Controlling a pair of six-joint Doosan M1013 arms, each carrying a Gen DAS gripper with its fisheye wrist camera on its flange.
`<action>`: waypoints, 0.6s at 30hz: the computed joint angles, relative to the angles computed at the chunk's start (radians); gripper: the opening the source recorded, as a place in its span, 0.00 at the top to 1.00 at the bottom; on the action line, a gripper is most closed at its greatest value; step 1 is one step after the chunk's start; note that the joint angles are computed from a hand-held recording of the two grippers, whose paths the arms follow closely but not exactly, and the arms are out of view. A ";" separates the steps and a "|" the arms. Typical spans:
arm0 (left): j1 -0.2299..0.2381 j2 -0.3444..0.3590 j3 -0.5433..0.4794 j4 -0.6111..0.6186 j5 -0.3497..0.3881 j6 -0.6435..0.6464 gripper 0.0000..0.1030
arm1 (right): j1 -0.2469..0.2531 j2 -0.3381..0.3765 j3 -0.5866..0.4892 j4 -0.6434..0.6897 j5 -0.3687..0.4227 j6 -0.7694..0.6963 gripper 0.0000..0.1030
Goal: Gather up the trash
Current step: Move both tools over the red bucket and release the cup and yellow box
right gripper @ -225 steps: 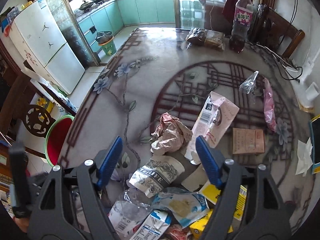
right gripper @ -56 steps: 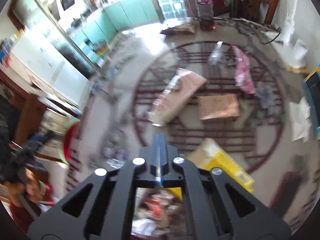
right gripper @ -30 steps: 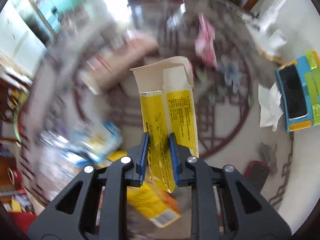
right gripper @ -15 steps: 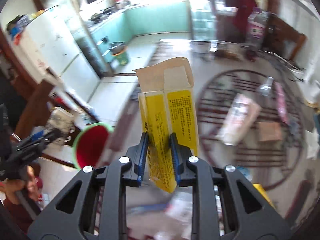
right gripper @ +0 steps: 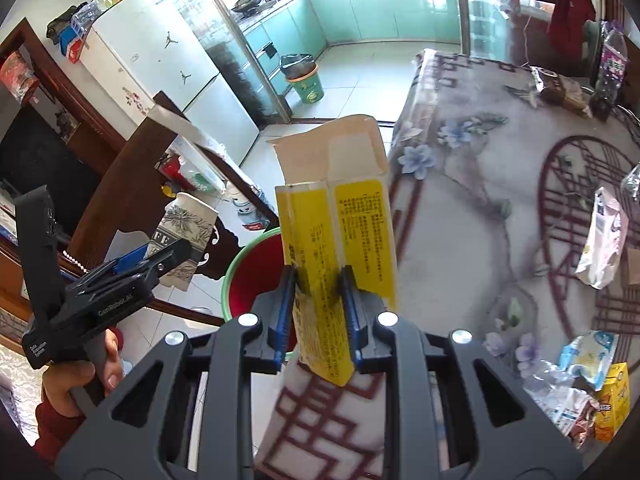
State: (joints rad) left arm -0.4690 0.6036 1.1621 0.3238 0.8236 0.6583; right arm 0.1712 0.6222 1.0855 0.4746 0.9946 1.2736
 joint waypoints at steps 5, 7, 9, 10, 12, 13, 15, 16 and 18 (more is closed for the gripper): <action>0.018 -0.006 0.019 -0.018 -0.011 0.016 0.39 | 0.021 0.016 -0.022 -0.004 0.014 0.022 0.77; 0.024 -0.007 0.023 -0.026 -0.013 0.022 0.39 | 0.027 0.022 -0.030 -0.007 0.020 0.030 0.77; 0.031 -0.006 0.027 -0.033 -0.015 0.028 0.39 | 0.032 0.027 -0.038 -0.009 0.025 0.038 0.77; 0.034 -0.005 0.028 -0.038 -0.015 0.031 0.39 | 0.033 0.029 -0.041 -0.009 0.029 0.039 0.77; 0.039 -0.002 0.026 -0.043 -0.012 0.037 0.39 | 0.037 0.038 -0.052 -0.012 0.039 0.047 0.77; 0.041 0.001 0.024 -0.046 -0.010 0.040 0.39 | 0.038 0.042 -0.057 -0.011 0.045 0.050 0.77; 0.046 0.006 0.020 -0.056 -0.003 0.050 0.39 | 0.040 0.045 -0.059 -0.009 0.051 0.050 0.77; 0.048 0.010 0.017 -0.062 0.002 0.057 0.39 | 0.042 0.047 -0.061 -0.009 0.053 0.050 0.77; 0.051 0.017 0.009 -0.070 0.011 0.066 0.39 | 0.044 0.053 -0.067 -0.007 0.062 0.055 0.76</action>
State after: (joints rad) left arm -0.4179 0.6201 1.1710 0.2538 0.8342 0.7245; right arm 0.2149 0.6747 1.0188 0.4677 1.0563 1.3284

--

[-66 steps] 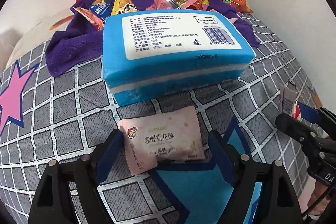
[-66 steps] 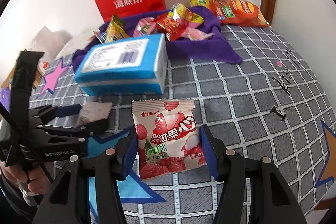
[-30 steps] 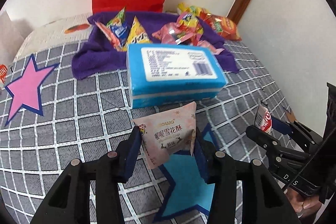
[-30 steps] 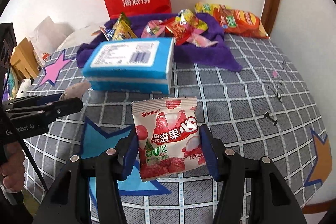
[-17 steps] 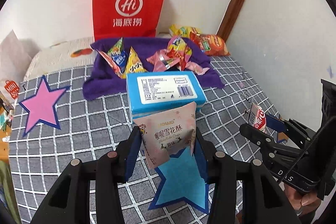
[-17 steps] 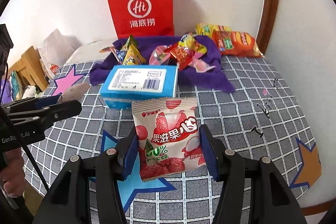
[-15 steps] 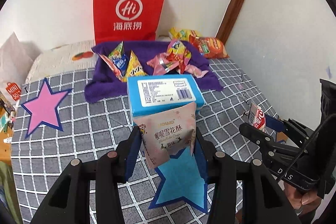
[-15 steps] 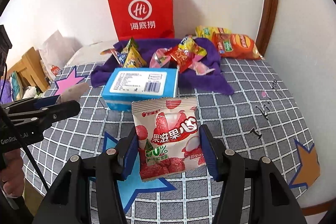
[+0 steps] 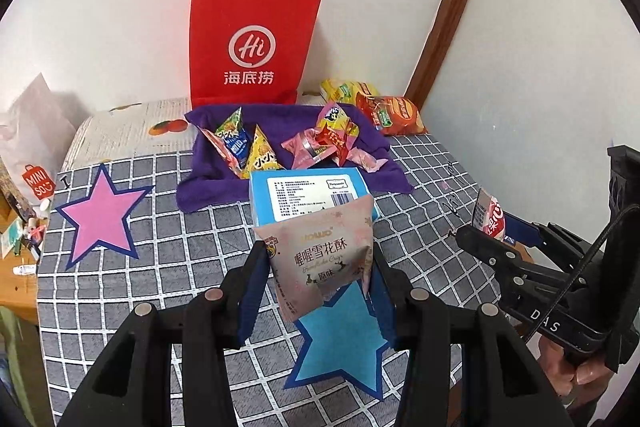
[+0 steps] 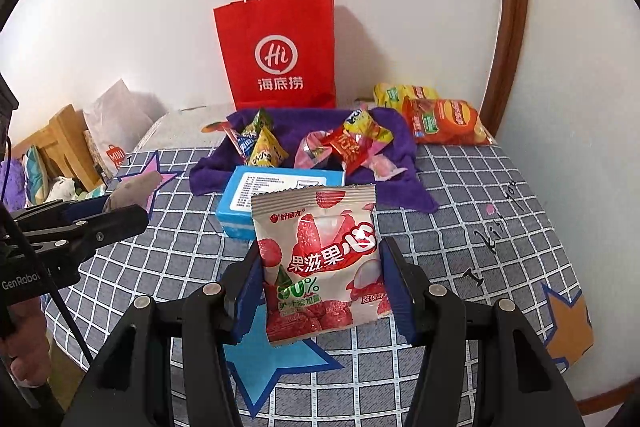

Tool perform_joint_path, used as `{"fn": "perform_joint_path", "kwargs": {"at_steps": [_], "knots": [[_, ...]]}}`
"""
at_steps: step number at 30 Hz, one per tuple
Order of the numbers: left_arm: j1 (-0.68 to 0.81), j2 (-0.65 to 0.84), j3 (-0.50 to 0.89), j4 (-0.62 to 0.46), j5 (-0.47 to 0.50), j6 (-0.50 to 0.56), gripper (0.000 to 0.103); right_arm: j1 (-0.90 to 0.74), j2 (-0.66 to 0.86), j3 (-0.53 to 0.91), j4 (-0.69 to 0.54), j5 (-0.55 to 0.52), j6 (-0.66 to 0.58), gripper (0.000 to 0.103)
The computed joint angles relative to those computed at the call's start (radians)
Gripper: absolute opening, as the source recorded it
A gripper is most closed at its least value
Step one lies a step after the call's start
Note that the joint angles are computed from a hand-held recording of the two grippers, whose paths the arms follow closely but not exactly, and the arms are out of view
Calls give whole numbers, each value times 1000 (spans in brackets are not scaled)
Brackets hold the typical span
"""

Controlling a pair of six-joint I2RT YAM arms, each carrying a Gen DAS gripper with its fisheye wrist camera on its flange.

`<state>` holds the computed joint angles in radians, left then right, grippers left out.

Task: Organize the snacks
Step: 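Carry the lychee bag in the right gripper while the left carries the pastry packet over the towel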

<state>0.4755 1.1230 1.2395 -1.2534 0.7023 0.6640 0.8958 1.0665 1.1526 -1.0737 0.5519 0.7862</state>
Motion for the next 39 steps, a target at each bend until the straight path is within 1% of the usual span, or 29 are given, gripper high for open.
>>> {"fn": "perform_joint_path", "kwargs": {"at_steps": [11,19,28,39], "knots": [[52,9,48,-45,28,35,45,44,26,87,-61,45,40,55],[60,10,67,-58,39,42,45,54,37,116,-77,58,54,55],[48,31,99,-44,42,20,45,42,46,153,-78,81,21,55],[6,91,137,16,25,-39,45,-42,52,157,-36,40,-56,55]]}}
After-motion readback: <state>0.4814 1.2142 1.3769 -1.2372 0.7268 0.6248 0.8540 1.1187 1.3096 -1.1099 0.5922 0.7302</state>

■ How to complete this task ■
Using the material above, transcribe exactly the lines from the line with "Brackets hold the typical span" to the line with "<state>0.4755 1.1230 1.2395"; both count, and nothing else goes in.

■ Result of the exercise ■
Brackets hold the typical span
"""

Controlling a pair of six-joint I2RT YAM arms, each carrying a Gen DAS gripper with its fisheye wrist camera on its flange.

`<state>` holds the computed joint angles in radians, left then right, grippers left out.

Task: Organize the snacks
Step: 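Carry the lychee bag in the right gripper while the left carries the pastry packet over the towel
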
<state>0.4755 1.1230 1.2395 -1.2534 0.7023 0.6640 0.8958 1.0665 1.1526 -1.0737 0.5519 0.7862</state>

Nothing else remains to be done in this exercise.